Habe noch Widersprüchliches gefunden:

In http://gentoo-wiki.com/HOWTO_Create_an_Updated_Ebuild steht

 *Quote:*   

> cp /usr/portage/net-irc/xchat/xchat-2.0.8.ebuild /usr/local/portage/net-irc/xchat/xchat-2.0.9.ebuild

 

Also wird das ebuild mit ner neuen Nummer kopiert. Das Erzeugen eines Manifests mit digest

 *Quote:*   

> ebuild /usr/local/portage/net-irc/xchat/xchat-2.0.9.ebuild digest

 

führt bei mir zum Abbruch weil dann nach einem Paket mit dieser Nummer gesucht wird und das eben nicht existiert.

Also hab ich es ähnlich gemäß Deinem Vorschlag gemacht. Wobei beim ebuild digest auch plötzlich ne neue Nummer auftaucht. ???

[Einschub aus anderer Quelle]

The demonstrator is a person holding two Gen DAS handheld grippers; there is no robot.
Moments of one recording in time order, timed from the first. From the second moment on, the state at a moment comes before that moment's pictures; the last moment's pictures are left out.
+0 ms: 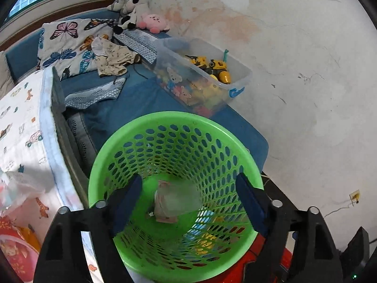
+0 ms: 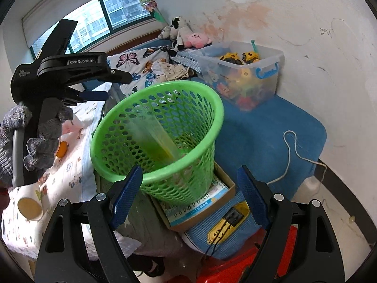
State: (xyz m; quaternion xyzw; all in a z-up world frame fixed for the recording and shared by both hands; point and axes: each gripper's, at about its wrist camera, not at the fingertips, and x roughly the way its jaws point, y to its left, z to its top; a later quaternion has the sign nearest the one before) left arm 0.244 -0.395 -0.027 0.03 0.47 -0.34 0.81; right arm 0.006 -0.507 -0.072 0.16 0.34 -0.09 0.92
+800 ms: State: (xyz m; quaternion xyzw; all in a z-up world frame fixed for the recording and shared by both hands) left arm 0.174 -0.187 0.037 0.01 0.41 -0.27 0.87; right arm 0.005 -0.419 -0.038 0.11 0.33 0.01 0.94
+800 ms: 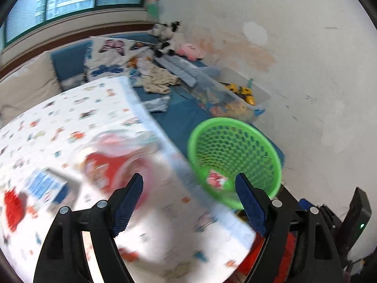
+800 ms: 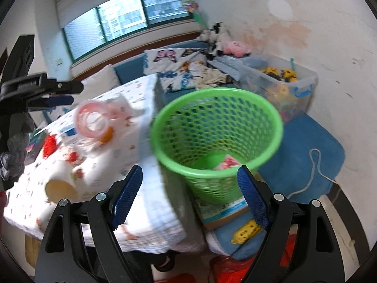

Ich hab dann einfach die alte Nummer gelassen und dann hat alles geklappt.

Uli

----------

## franzf

 *uli wrote:*   

> Das Erzeugen eines Manifests mit digest
> 
>  *Quote:*   ebuild /usr/local/portage/net-irc/xchat/xchat-2.0.9.ebuild digest 
> 
> führt bei mir zum Abbruch weil dann nach einem Paket mit dieser Nummer gesucht wird und das eben nicht existiert.
> ...

 

Die Nummer hinten ist nicht die Versions-Nummer des ebuilds sondern die deines Programmes! Wenn die höchste Version von xchat 2.0.8 ist kann er natürlich nicht die Sourcen zu 2.0.9 finden!

Grundsätzlich wirst du, wenn du nur die aktuellste Version in Portage patchen willst, das Ebuild samt Versionsnummer kopieren. Ein Umbenennen in eine höhere Version ist erstmal nicht notwendig, denn es werden immer automatisch die Ebuilds aus dem Overlay verwendet (bei gleicher Version/Maskierung)!

Grüße

Franz

----------

## uli

Danke. Nun weiss ich wie es geht.

Uli

----------